In order to migrate data to or from Google Workspace, it is necessary to configure the tenant to provide the necessary permissions. This document describes the creation of a key that will be used by Migrate to access your Google Workspace data.
Authentication and Permissions to Access Google Workspace
A Service Account needs to be created with the correct scopes for the data access and an associated P12 or JSON key. This account is entered in the endpoint configuration, and the P12 or JSON key file is uploaded into CloudM Migrate.
The whole process can be performed via a PowerShell script or by following the Manual Process.
Install the Google Cloud SDK
- Download and install the Google Cloud CLI.
- Run PowerShell as Administrator and initialize the Google Cloud SDK with
- Enter 1 to choose
Re-initialize this configuration [default] with new settings
- Enter 2 to choose
Log in with a new accountand log in with a Super Admin account.
- Select Allow to give the SDK permissions to access the Super Admin account. The website will close and return to the PowerShell instance.
- Enter Y to create a new project.
- Enter a Project Name between 6-30 in all lowercase letters.
Create the Key
- Right-click and save the GCP Configuration script to a working directory.
- Execute the script in PowerShell as Administrator.
- You’ll be prompted to enter a Project ID which is the Project Name created previously.
- You’ll be prompted to enter a Service Account ID, which is a new account that will be created and used in GCP. The Service Account ID must between 6-30 in all lowercase letters.
- You’ll be prompted to enter the Scope; choose one of the following:
- All - Recommended for Google to Google
- Standard (default)
- You’ll be prompted for the key type; enter P12 or JSON.
- You’ll be prompted to continue the process by navigating to a URL to Configure OAuth Consent.

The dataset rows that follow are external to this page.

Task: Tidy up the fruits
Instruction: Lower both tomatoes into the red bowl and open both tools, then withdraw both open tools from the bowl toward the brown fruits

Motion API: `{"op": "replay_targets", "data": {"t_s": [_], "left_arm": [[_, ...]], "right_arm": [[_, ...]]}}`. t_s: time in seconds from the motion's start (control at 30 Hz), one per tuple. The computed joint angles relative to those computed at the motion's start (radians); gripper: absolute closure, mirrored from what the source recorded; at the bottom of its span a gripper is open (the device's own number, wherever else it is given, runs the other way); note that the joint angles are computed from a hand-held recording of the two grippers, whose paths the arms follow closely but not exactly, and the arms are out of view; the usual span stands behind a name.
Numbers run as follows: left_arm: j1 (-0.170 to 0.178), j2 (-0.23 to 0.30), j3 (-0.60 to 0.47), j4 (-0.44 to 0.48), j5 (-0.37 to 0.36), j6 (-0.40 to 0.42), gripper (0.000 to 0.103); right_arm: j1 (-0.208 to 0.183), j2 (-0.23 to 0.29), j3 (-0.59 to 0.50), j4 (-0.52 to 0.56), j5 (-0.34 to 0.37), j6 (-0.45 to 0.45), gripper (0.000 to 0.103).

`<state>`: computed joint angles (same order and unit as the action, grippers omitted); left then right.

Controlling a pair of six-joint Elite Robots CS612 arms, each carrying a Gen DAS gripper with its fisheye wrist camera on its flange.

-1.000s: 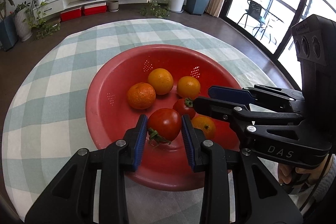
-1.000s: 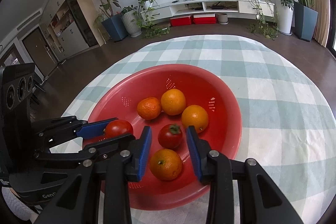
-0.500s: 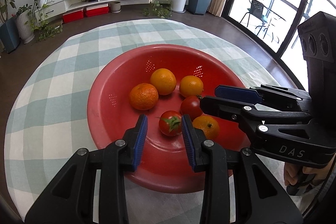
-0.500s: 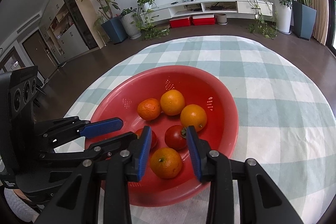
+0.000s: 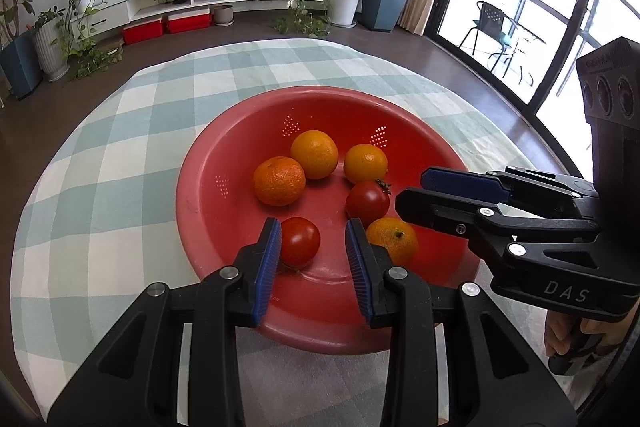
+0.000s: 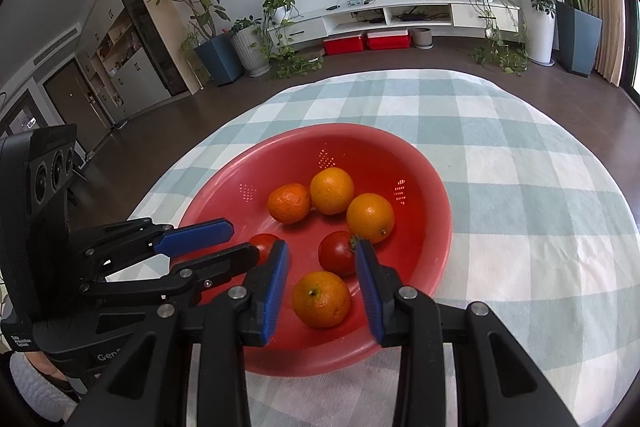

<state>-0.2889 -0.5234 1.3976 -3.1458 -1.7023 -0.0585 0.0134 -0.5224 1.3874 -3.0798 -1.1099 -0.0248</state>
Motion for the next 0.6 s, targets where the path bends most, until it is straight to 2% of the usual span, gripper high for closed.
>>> {"op": "replay_targets", "data": {"t_s": [0.33, 0.4, 0.6], "left_arm": [[-0.002, -0.023, 0.050, -0.047, 0.002, -0.013, 0.071], [-0.003, -0.029, 0.065, -0.064, 0.003, -0.014, 0.066], [-0.011, -0.054, 0.122, -0.124, 0.017, -0.012, 0.066]], "right_arm": [[0.000, -0.023, 0.047, -0.045, 0.002, -0.013, 0.065], [0.001, -0.030, 0.063, -0.065, 0.002, -0.013, 0.065], [0.004, -0.055, 0.122, -0.136, -0.006, -0.024, 0.062]]}}
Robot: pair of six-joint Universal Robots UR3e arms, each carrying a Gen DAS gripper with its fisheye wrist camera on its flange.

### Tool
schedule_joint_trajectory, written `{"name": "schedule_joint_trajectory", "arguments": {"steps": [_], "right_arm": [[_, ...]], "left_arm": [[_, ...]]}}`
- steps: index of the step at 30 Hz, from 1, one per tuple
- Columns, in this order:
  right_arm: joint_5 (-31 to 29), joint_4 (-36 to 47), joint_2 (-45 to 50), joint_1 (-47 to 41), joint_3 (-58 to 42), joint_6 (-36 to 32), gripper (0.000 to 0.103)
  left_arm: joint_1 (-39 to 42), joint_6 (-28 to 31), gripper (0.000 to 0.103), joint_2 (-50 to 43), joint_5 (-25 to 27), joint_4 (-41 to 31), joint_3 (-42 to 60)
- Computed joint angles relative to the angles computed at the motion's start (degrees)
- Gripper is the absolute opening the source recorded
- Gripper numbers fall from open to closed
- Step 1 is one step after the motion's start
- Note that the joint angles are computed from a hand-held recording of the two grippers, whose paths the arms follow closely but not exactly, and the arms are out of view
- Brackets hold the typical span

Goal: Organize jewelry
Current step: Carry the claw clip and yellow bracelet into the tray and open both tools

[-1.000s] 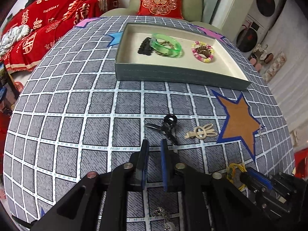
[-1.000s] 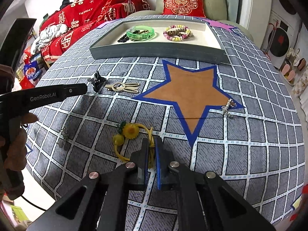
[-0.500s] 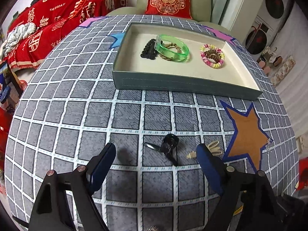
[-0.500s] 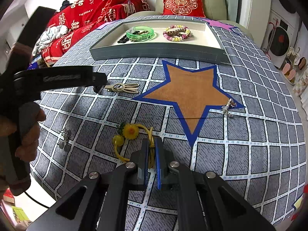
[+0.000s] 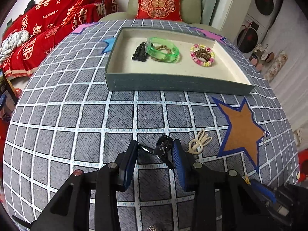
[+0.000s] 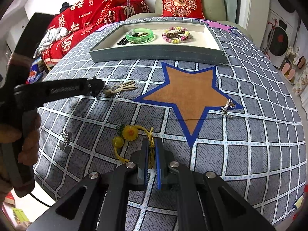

Do not close PowerShell.
- On the OAuth consent page, set the User Type to Internal and select Create.
- Set the App name to CloudM Migrate, and add a User Support email and a Developer Contact email address.
- Navigate to Security > API Controls > Domain-wide Delegation page, and select Add New.
- The PowerShell script will output the ClientID and OAuth Scopes to copy and paste in the Add New dialog.
- Select Authorize.
- You can now add the Service Account email to CloudM Migrate.
- The P12 or JSON Access key will be located under C:\CloudM\GCPConfig and can be uploaded into CloudM Migrate.